Quando se trata do elenco, os maiores elogios recaem para a sempre competente Meryl Streep: ela transmite uma personalidade jovial e de grande energia através dos movimentos corporais, além de apresentar registro vocal afinado e presença cênica importantes para os números musicais. Já Amanda Seyfried alterna entre bons e maus momentos: quando atua de modo histriônico com tantos gritos e saltos deixa a desejar e cai numa caricatura; quando atua a partir das sutilezas de gestos e expressões, principalmente na relação com Donna, mostra mais recursos dramáticos.

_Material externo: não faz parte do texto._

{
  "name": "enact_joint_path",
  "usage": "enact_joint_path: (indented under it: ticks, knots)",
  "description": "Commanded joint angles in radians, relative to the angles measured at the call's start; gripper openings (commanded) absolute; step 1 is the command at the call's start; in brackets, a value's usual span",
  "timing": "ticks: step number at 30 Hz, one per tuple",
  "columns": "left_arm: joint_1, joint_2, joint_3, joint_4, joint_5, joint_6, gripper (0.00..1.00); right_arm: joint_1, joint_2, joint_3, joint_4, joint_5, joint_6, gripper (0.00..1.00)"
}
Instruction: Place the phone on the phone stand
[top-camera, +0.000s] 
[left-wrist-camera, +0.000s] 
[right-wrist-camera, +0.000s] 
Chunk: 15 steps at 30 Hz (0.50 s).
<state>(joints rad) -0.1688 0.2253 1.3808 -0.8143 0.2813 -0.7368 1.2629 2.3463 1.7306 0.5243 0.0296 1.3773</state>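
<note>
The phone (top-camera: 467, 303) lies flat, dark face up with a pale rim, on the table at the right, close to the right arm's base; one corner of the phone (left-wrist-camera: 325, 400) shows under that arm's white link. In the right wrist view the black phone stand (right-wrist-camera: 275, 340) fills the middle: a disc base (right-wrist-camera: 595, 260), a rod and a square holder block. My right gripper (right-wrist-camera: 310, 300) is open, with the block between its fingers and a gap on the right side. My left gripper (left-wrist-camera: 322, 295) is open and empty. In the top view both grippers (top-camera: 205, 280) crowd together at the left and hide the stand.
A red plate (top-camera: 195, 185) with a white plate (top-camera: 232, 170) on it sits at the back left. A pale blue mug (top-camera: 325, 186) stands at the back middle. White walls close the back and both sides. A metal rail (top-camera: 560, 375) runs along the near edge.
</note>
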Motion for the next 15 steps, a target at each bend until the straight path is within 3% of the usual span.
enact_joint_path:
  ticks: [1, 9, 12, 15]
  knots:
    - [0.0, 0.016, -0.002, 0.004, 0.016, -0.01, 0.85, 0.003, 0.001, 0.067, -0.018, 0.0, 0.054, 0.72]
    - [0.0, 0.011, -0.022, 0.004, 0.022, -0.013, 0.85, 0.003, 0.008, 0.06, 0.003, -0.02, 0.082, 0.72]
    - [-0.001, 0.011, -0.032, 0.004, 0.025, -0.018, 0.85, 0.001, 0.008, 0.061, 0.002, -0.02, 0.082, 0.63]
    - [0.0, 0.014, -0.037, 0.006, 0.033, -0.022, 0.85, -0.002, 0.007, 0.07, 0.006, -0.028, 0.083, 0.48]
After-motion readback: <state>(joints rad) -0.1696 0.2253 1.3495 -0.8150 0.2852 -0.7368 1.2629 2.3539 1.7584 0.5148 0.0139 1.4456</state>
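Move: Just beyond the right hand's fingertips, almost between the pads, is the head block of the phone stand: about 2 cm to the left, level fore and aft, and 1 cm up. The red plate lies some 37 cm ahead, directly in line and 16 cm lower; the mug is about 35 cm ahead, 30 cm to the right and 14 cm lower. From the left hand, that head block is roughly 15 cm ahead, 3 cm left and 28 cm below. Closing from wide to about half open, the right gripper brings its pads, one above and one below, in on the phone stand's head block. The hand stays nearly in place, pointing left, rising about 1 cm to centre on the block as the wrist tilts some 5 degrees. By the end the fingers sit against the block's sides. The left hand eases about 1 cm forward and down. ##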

As duas atrizes são comprometidas pela composição das personagens pelo roteiro. Donna sofre alterações constantes de personalidade que criam duas mulheres absolutamente conflitantes e problemáticas dentro de uma só: por vezes, é forte e independente capaz de levar sua própria vida, já em outras, acredita que precisa de um homem para o sustento de seu hotel e de sua vida e recebe críticas por ter se relacionado com três homens num breve período. E Sophie deveria ser retratada como uma jovem ainda indecisa sobre seu futuro e se questionando sobre as escolhas que fez, mas tem esse arco introduzido apenas nos 45 minutos finais da projeção com duas discussões abruptas com sua mãe e seu noivo.

A caricatura e a superficialidade são os traços característicos dos outros personagens, problemas pelos quais os atores não tem a menor culpa. Christine Baranski e Julie Walters, vivendo as amigas de Donna, Tanya e Rosie, poderiam ser alívios cômicos se não fossem somente os estereótipos das peruas atrapalhadas. Pierce Brosnan, Colin Firth e Stellan Skarsgard, respectivamente vivendo Sam, Harry e Bill, são os três ex-namorados de Donna que não possuem qualquer característica marcante que os faça serem lembrados, mal tendo espaço de tela para aceitarmos o antigo relacionamento com Donna. Além disso, os três atores ainda passam por momentos vergonhosos cantando nas performances musicais.

Ao término de “Mamma Mia!”, impressões ruins podem tomar conta do público por mais que as canções utilizadas tenham suas qualidades e sejam bem coreografadas. Um sentimento revelador de como esquetes musicais eficientes, personagens e roteiros paupérrimos e um tom geral de excessos cafonas não são suficientes para produzir um bom filme.